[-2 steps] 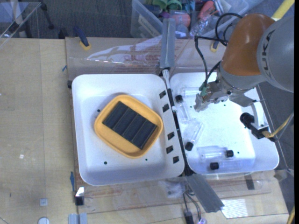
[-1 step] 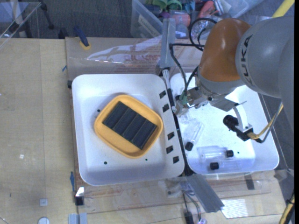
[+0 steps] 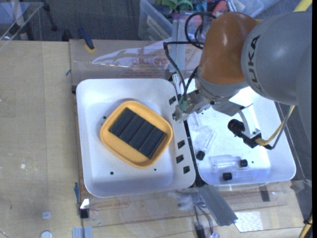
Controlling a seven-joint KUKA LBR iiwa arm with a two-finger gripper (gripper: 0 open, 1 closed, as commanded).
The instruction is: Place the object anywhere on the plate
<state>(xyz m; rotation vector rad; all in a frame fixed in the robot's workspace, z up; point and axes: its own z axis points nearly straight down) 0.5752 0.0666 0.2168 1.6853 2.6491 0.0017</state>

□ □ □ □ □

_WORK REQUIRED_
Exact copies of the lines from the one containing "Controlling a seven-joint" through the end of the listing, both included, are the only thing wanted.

_RESPONSE_
Controlling a seven-joint KUKA LBR iiwa arm with a two-finger gripper (gripper: 0 open, 1 closed, as commanded).
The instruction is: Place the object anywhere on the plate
<state>(xyz m; rotation vector rad; all in a frame fixed in the robot's workspace, z up; point and axes: its own z axis points nearly straight down) 0.5752 0.0666 0.2168 1.6853 2.6491 0.0017</state>

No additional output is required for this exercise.